Polar disconnection of the 4,5-C=C bond in 459 suggests intramolecular aldol condensation of 460 for generating the A ring. In the Woodward synthesis, a similar intermediate, i.e., 440, was generated by alkylation of 439. Methylation of the analogue 461 of 439 might similarly provide 460. Further polar disconnections of the B and C rings suggests a monocyclic precursor 462 that is achiral. We saw a similar intermediate in Danishefsky's enantioselective synthesis of estrone. Thus, 404 (see above) contains two of the carbonyl groups of 462 in latent form. In the estrone synthesis, asymmetry was introduced by an enantioselective aldol condensation of 404 to give 405. Also, in that synthesis, 404 was prepared from an intact D-ring precursor 380 by Michael addition to enone 403.

A similar strategy was employed a decade earlier to prepare an analogous prochiral precursor for cortisone. However, as we shall see, a different enantioselective transformation of the prochiral precursor 467 (see below) was used to introduce asymmetry into this synthesis of cortisone by Velluz.

A symmetrical starting material 463 is converted to the Michael acceptor 466 through Friedel-Crafts acylation of ethylene with the acid chloride 464 and dehydrochlorination of the intermediate β-chloro ketone 465. Although the yield of 466 is poor, it is readily available in kilogram quantities from inexpensive starting materials.
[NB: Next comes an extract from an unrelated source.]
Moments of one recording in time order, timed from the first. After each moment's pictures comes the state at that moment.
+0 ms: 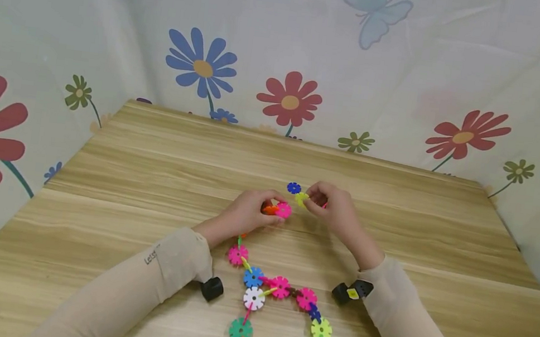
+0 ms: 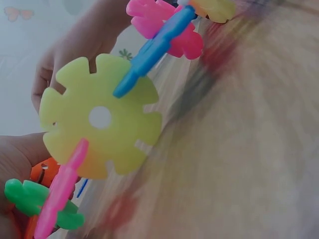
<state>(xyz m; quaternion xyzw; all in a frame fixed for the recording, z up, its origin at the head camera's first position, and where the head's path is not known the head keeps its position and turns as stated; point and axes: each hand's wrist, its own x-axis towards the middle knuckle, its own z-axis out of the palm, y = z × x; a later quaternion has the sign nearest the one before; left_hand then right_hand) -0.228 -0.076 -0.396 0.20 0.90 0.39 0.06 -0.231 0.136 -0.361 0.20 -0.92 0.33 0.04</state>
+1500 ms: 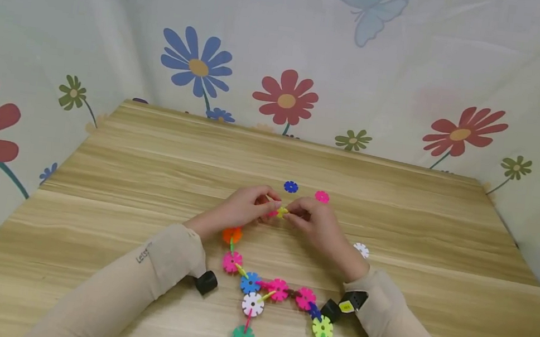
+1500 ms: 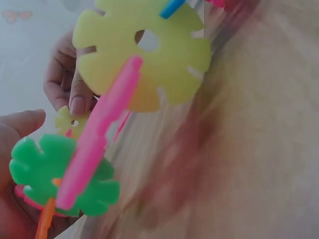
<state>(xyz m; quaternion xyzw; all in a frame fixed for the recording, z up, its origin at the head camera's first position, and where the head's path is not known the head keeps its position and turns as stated) -0.233 -0.082 -0.389 0.19 0.85 0.47 0.15 -0.212 0.121 -0.390 0.26 -0.89 0.37 0.06</state>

Condensation of 466 with the intact D ring precursor 380 delivers 467. Enantioselective microbiological reduction provides the optically pure mono reduction product 468 in good yield as a single diastereomer.
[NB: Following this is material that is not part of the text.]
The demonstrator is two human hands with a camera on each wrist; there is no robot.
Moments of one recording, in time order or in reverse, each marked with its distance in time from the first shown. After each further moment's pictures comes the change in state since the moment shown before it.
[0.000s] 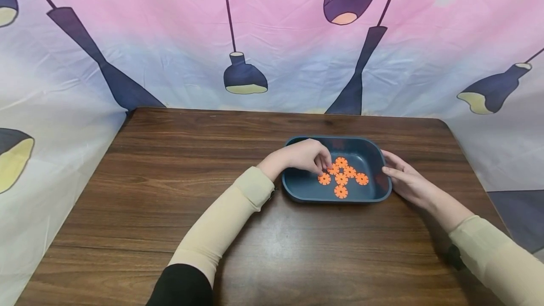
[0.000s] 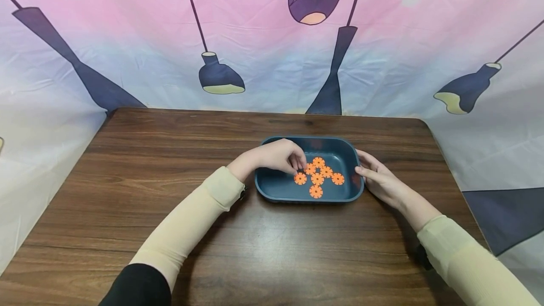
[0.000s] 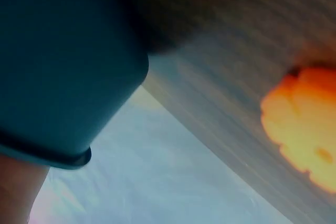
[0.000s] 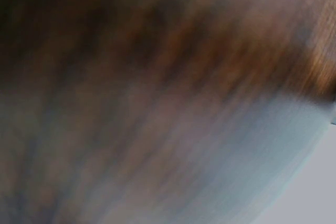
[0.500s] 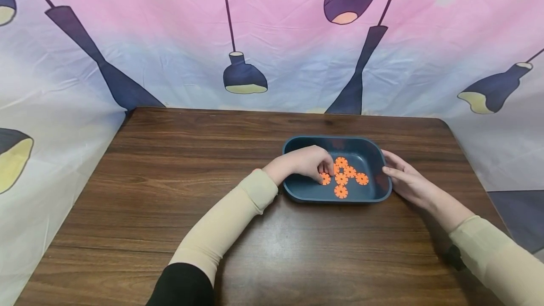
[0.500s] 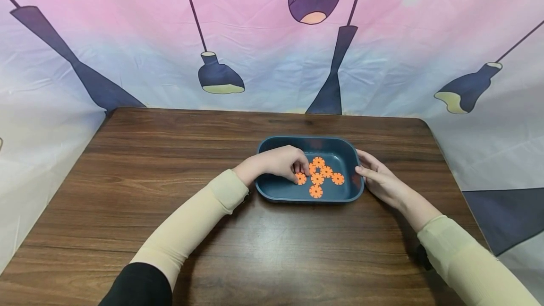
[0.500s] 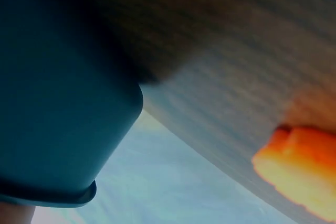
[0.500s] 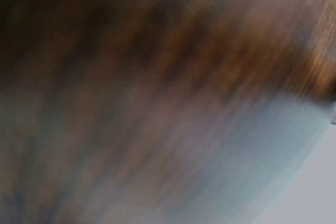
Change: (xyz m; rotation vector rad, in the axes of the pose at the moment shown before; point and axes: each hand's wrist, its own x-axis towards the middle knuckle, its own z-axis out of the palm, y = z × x) left_hand 0.011 -0.002 0.016 0.128 -0.032 -0.012; right_hand 0.001 0.001 -0.001 0.010 -0.012 -0.008
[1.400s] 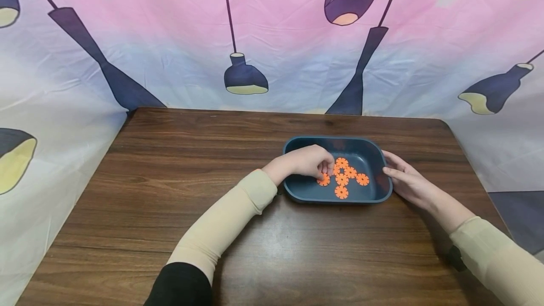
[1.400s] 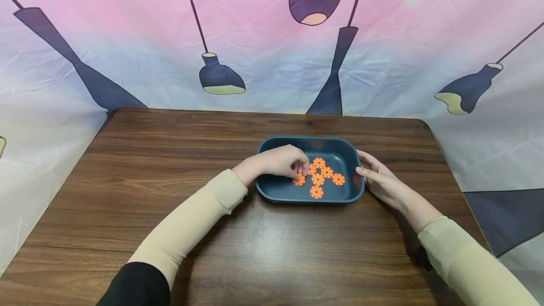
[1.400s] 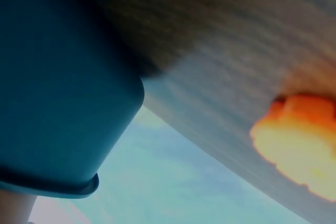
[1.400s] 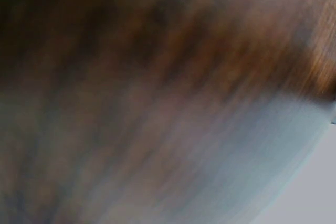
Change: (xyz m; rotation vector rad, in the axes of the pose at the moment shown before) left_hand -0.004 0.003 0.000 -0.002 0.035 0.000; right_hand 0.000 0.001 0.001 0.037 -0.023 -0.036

Acid-catalyzed intramolecular aldol condensation then creates the C ring in 469. Stereoselective saturation of the C=C bond in 470 creates the requisite trans CD ring fusion, without a need for the lengthy ring contraction process of the Woodward construction of the trans CD ring fusion. To achieve selective polar connection at the carboxyl carbon in 470 of a nucleophilic fragment containing the remaining carbons required for the A and B rings, the ketone carbonyl must be masked. This is accomplished intramolecularly by enol esterification to give 471.
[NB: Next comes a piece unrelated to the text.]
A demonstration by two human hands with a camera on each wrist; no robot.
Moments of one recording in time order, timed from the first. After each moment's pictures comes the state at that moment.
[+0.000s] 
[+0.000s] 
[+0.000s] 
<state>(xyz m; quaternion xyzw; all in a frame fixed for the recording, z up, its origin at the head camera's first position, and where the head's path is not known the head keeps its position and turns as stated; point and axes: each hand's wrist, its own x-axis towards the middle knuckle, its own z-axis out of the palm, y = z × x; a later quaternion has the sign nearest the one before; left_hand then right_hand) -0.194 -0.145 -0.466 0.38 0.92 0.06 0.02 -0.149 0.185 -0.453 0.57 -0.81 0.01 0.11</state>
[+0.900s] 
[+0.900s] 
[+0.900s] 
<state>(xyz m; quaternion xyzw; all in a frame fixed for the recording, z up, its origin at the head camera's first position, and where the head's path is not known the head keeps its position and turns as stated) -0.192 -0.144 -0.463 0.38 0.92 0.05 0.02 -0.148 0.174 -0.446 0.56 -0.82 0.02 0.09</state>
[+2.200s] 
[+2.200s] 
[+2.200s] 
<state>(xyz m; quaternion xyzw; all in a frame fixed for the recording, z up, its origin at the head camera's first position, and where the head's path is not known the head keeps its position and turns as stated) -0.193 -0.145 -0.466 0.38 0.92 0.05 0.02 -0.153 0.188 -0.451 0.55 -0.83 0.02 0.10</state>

Grignard reagent 472 reacts with 471 to deliver 473 that is cyclized by intramolecular aldol condensation to provide the B ring in 474. The correct configuration at position 8 is assured by thermodynamic control because this center is conjugated with the carbonyl at position 5. Nevertheless, proton abstraction from 474 occurs primarily at the 11 position leading upon angular methylation to 475 completely stereoselectively with the requisite configuration for cortisone. The stereoselectivity of this alkylation contrasts sharply with the lack of stereoselectivity observed in the corresponding 384 to 385 conversion in the Woodward synthesis. The contrasting stereochemical behavior of these two alkylations are a consequence of mechanistic differences. Thus, the alkylation of 439 is a reversible, thermodynamically controlled, Michael reaction whereas the methylation of 474 is a kinetically controlled process. Axial methylation from the β face of the enolate is stereoelectronically preferred because it leads directly to the chair conformer of 475.

Generation of the A ring is then accomplished with a third intramolecular aldol condensation providing 476 after hydrolysis of the 17 benzoate. Oxidation of the 17 hydroxyl, and introduction of oxygen at the 11 position by addition of \(\ce{HOBr}\) provides 477 that, upon oxidation and reductive debromination, delivers 478 stereoselectively with the thermodynamically preferred configuration at position 9 which is α to the carbontyl at position 11. Finally, elaboration of the cortisone side chain was accomplished by ethynylation of the more electrophilic unconjugated 17 carbonyl. Catalytic hydrogenation then provided the tertiary allylic alcohol 4 7 9 . Bromodehydroxylation of 4 7 9 occurred with allylic rearrangement, presumably through an allylic cation intermediate, while replacement of \(\ce{Br}\) in 480 with \(\ce{OAc}\) proceded by a direct S_N2 substitution. The unusual oxidizing agent, phenyliodosodiacetate and a catalytic quantity of \(\ce{OsO4}\), converted the more nucleophilic C=C bond in 481 directly into the α hydroxy ketone 482.